> [Task directions]:
What is needed is the exact text of each line in the listing below from the one with "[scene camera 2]" up to and including the one with "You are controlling", and no pictures.

★ ★ ★ ★ ★ ★ ★

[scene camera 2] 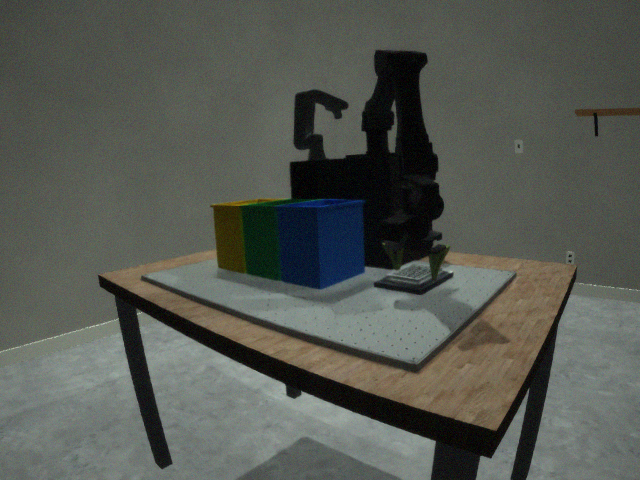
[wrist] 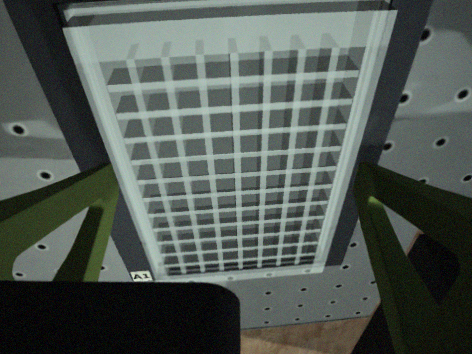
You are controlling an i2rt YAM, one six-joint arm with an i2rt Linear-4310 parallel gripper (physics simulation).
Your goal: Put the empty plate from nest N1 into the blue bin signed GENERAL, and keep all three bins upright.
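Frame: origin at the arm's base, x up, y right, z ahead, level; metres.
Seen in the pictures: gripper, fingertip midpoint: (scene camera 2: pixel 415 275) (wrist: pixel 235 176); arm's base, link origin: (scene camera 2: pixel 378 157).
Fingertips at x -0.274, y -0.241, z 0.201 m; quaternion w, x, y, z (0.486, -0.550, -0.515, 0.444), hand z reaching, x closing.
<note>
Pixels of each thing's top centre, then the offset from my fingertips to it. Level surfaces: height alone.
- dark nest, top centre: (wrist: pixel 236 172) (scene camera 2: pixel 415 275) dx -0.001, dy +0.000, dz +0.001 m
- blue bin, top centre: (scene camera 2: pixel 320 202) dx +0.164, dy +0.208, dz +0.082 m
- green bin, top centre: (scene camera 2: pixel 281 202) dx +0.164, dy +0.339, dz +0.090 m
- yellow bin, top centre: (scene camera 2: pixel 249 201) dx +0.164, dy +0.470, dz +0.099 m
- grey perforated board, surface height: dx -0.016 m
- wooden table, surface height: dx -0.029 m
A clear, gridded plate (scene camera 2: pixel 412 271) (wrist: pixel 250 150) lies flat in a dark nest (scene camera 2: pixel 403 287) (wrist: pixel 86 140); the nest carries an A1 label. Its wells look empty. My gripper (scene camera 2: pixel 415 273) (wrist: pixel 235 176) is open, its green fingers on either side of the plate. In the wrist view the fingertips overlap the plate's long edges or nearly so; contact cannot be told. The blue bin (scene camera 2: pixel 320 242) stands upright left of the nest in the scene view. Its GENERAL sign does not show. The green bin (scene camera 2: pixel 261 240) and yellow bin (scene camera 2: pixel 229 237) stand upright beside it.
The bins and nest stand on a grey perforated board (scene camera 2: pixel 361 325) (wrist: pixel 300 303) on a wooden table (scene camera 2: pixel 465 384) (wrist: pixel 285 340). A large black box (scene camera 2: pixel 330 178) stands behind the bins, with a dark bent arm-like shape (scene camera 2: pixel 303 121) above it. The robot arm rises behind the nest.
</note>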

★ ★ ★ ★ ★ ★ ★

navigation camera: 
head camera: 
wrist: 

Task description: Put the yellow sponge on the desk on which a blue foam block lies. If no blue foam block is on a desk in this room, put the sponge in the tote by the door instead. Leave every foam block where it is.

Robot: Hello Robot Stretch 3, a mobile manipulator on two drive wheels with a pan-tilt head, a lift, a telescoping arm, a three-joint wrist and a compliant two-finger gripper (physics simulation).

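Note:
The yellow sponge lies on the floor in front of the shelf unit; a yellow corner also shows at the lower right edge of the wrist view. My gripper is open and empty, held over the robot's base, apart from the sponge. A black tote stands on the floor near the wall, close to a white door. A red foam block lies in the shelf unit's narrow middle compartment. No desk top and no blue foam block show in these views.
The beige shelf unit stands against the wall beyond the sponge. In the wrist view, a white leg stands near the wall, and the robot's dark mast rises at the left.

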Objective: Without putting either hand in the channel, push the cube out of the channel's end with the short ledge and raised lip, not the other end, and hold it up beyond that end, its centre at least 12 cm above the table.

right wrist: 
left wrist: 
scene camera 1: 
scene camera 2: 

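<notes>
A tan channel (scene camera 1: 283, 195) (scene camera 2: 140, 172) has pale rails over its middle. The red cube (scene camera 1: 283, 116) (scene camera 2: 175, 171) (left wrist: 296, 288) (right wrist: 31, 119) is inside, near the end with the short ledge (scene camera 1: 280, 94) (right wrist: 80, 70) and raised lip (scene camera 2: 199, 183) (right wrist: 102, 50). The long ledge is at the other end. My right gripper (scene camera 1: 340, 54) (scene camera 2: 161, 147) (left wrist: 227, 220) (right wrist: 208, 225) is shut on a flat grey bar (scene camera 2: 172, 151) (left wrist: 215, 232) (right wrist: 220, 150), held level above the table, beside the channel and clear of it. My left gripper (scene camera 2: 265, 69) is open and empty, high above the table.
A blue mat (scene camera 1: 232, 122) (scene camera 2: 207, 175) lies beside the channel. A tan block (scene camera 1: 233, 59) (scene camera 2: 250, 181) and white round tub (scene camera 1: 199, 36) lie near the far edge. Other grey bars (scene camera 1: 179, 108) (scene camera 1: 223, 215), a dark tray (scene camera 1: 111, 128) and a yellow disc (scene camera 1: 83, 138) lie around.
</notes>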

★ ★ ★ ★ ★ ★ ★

> [Finished exercise]:
[scene camera 2] 
[wrist] 
You are controlling an i2rt YAM, one six-joint arm with an i2rt Linear-4310 parallel gripper (physics simulation).

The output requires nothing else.